Solution: To meet these potential new benchmarks, you would need to use lossy compression. This is available through the EWWW IO API service. It's important to note that lossy compression will alter your images, so results should be reviewed to ensure visual quality is acceptable.

3. WebP Conversion and Browser Support

Problem: You have WebP conversion enabled and see that browsers are receiving WebP images, but PageSpeed is still complaining about the original JPEG/PNG files.
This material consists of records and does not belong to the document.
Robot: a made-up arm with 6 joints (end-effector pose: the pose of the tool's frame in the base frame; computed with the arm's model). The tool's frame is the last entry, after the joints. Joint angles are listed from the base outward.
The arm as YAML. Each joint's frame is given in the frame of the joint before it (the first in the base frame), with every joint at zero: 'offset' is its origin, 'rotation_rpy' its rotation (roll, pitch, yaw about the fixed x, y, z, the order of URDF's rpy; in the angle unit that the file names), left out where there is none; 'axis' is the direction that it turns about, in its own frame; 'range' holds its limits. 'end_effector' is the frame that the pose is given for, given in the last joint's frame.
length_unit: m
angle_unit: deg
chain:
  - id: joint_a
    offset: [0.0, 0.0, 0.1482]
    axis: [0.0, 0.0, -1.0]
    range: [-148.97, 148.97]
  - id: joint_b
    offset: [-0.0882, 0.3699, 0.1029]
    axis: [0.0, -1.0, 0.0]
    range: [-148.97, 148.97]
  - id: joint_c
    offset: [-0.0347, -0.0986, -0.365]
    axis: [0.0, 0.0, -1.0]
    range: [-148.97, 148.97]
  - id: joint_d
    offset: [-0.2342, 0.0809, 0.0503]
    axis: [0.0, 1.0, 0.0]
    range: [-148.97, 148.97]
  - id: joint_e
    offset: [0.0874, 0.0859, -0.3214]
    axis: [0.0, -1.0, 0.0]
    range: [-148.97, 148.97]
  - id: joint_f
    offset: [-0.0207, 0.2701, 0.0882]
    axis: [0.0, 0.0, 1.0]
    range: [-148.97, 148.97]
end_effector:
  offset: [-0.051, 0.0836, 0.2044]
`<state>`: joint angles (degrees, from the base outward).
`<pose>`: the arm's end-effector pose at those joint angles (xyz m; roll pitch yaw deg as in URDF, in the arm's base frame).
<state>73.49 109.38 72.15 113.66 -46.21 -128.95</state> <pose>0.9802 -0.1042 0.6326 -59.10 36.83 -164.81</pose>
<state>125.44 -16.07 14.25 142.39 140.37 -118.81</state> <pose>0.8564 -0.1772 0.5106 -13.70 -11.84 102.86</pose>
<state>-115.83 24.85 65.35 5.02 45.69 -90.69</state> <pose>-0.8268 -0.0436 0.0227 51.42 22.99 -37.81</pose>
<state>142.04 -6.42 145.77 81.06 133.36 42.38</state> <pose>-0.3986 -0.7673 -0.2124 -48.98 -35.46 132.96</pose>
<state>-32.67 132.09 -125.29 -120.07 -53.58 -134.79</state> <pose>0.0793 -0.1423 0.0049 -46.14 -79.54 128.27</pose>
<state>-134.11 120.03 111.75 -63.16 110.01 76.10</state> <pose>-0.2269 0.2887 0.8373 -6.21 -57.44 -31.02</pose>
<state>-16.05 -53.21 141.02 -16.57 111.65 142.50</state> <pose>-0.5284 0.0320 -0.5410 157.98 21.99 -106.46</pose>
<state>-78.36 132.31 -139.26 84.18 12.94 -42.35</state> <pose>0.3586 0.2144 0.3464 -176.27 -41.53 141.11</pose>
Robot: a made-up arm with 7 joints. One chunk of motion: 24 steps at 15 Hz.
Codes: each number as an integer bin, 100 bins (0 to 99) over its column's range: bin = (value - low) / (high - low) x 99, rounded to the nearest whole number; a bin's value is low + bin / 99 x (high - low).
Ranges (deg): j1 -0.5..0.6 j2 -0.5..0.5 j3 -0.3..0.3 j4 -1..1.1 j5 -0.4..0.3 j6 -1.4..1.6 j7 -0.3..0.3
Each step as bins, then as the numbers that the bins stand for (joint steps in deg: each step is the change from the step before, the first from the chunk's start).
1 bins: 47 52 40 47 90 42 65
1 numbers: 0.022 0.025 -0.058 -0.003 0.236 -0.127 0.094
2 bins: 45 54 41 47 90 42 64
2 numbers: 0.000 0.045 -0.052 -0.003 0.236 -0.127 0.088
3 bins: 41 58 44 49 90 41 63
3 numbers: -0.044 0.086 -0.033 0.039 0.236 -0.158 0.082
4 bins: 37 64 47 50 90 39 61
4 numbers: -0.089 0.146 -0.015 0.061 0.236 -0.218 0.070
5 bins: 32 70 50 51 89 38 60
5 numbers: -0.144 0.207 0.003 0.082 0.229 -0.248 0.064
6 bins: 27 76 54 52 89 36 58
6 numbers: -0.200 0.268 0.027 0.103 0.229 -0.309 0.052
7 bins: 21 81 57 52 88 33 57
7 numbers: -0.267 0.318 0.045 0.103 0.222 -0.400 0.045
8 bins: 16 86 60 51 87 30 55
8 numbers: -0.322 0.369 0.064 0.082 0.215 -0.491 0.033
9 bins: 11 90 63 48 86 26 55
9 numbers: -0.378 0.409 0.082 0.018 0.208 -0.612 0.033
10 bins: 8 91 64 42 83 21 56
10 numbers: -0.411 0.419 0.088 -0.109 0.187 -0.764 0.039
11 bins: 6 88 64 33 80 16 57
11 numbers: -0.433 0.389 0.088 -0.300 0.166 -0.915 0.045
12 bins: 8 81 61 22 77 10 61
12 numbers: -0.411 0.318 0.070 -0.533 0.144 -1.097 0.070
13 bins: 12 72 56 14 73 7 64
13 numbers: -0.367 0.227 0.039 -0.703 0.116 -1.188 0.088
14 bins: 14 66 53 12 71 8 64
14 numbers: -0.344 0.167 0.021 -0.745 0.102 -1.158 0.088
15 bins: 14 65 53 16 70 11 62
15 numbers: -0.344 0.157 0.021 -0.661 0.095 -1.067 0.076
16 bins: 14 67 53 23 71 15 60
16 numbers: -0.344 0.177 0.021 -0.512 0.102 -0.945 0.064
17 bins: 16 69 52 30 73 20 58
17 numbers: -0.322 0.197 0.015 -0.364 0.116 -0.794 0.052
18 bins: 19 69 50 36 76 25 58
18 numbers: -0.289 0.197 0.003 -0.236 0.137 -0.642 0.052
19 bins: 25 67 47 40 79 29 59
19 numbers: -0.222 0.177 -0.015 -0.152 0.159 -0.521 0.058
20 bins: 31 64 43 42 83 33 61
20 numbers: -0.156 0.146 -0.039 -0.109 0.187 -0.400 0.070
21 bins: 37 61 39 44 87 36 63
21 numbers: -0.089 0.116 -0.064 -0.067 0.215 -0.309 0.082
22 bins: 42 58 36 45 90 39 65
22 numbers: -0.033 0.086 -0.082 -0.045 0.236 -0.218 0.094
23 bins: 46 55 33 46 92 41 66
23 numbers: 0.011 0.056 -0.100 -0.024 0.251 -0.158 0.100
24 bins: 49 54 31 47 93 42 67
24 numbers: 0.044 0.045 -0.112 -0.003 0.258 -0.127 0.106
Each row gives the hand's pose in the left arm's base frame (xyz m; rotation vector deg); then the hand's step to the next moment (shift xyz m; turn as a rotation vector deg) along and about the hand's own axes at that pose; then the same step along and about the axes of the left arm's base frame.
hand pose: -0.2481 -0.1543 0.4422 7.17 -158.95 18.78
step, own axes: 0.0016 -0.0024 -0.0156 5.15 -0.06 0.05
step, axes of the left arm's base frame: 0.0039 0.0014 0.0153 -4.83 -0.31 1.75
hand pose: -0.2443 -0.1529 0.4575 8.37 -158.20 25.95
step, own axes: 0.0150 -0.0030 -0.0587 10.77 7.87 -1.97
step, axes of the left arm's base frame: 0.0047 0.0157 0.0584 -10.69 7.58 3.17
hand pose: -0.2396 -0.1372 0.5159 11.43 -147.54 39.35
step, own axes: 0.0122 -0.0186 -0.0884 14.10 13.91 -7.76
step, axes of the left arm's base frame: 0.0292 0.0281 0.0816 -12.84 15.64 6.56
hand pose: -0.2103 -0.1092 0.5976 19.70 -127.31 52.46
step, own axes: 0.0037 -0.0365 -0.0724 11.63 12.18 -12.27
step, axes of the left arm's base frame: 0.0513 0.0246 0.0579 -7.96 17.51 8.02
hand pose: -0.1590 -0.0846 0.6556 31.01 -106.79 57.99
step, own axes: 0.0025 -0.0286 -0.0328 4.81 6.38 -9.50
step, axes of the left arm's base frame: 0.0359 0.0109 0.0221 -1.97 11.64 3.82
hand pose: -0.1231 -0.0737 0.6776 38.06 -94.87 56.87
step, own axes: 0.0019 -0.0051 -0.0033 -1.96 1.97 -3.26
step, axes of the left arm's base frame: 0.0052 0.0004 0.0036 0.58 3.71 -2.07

Why: WebP images are only served to browsers that support them (like Chrome). Browsers that do not support WebP (like Safari and Firefox) will receive the original JPEG or PNG versions. Google PageSpeed likely tests using the original images to ensure a good experience for all users. Therefore, optimizing the original images remains critically important.

Solution: Ensure both your WebP images and your original images are fully optimized. Run the bulk optimizer to process all original images first.

4. Specific Image Optimization Limits

Problem: The WebP version of an image was not created because the resulting file was not smaller than the original, which is a requirement of the plugin.

Solution: You can try to run a "WebP Only" bulk conversion to target specific images. Alternatively, for certain images with sharp edges and lines, WebP may not be the ideal format as it can sometimes produce blurrier results compared to a well-optimized JPEG.

What To Do Next: A Step-by-Step Checklist

  1. Identify the Exact Problem: Click on the PageSpeed warning to expand it. Look at the specific images listed and the recommended savings. If the recommendation is to "resize" or "serve scaled images," the issue is with your theme, not the plugin's compression.
  2. Verify Compression: Download one of the flagged images from your site and then run it through a separate compression tool (like TinyPNG). If the file size is similar, then EWWW has already done its job and the issue is likely resizing.
  3. Check Your Theme: Investigate your theme's settings for image handling. Ensure it uses responsive images and appropriate thumbnail sizes.
  4. Clear All Caches: After making any changes, clear your site cache, browser cache, and any CDN caches before re-testing with PageSpeed Insights.

In most cases, a persistent PageSpeed warning after optimization is a signal to look at your site's responsive image delivery strategy, not a failure of the image compression itself.